Le grand nombre d’immigrés Hongkongais à Sutton encourage d’autres à s’y installer. Les “anciens” aident les “nouveaux” à s’installer et prendre leurs marques. Des associations et groupes ont notamment été créés pour encourager la solidarité entre les Hongkongais.

“Il est difficile de trouver un logement ou un travail quand nous arrivons” nous explique Kenneth installé depuis plusieurs années désormais. “Les familles doivent aussi trouver une bonne école pour leurs enfants.
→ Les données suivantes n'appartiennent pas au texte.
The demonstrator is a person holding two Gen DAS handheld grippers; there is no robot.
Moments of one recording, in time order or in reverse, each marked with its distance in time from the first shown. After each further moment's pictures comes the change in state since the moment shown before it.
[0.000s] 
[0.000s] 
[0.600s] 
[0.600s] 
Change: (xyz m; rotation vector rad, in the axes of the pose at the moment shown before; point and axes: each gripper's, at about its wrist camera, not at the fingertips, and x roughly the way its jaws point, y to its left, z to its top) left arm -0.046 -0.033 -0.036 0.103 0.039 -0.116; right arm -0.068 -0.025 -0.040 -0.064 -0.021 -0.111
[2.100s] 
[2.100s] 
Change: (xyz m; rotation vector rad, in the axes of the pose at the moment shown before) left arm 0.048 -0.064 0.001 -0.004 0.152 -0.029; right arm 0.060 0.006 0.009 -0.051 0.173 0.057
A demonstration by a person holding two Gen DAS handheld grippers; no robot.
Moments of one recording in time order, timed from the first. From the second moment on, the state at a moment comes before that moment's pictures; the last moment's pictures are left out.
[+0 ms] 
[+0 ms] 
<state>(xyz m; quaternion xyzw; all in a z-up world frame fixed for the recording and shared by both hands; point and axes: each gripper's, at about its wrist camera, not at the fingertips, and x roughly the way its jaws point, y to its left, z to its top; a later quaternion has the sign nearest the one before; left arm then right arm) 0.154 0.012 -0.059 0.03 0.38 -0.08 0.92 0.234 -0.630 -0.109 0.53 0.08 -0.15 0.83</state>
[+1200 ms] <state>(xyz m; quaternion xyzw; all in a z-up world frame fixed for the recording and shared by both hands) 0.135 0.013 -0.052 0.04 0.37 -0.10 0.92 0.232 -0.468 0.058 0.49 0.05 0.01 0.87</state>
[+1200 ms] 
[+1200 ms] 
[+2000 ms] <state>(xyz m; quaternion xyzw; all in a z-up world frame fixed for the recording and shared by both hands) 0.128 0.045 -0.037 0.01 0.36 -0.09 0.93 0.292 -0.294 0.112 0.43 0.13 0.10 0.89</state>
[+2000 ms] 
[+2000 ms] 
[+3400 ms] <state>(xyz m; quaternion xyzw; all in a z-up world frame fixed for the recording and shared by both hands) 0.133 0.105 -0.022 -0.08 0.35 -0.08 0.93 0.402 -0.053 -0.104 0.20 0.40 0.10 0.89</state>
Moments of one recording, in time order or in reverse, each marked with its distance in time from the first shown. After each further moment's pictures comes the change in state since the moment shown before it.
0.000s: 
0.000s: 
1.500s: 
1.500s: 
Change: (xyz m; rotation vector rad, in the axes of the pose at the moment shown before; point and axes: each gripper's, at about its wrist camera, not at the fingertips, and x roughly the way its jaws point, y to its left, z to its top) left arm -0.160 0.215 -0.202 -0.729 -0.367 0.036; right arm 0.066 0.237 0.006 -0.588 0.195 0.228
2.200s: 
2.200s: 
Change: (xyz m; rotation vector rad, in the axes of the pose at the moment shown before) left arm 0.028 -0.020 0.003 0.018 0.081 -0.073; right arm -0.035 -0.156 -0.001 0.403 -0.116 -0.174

L’avantage de Sutton est que les écoles sont très bonnes ici, mais la demande est forte”.

Lors de l’année précédant mai 2022, 515 demandes d’inscription dans les écoles de Sutton pour des enfants hongkongais récemment arrivés ont été recensées, selon The Telegraph.

“Ce n’est pas facile, et c’est très stressant. Le quotidien est bien différent, et l’éloignement de Hong Kong et de nos familles est lourd à supporter”. Selon une étude réalisée cette année, près de la moitié des immigrants hongkongais au Royaume-Uni auraient des symptômes liés à la dépression ou à l’anxiété.

Une envie d’ailleurs

Etudier à l’étranger, et notamment en Europe, est très encouragé à Hong Kong. Les universités incitent leurs étudiants à faire un semestre ou une année d’échange grâce à des subventions. D’autres ont même des partenariats qui offrent un diplôme hongkongais et un diplôme d’une université étrangère. C’est le cas par exemple de l’université Baptiste de Hong Kong.

crédit photo : Justin Horchler

Depuis plusieurs années, cette université est liée à Sciences Po Bordeaux et Lyon, ainsi qu’à une école de commerce polonaise. L’objectif est de répondre à une forte demande et d’ouvrir de nouveaux horizons aux étudiants.

L’université offre aussi un programme d’études françaises et un autre d’études allemandes. En quatre ans, les étudiants apprennent la culture de ces deux États européens et maîtrisent presque parfaitement la langue au moment de l’obtention de leur diplôme. Ils ont pour obligation d’étudier d’un à trois ans dans une université du pays qu’ils étudient. Pour ceux dans le programme français, c’est souvent l’un des instituts d’études politiques, l’Inalco ou la Sorbonne.

L’Europe par choix ou par défaut

Ainsi, l’Europe est tant un contient qui offre de belles opportunités qu’une destination par défaut pour quitter Hong Kong. Les migrations vers le Vieux contient et particulièrement le Royaume-Uni vont probablement augmenter dans les mois et années à venir. De nombreux Hongkongais sont pessimistes sur la situation politique et économique de leur ville. Les restrictions anti-covid perdurent, et même si le gouvernement local a annoncé vouloir les assouplir, il a écarté l’idée de vivre avec le Covid passivement. Parallèlement, le Royaume-Uni a élargit l’accès à son territoire aux Hongkongais grâce à diverses réformes du BNO et des visas d’entrée.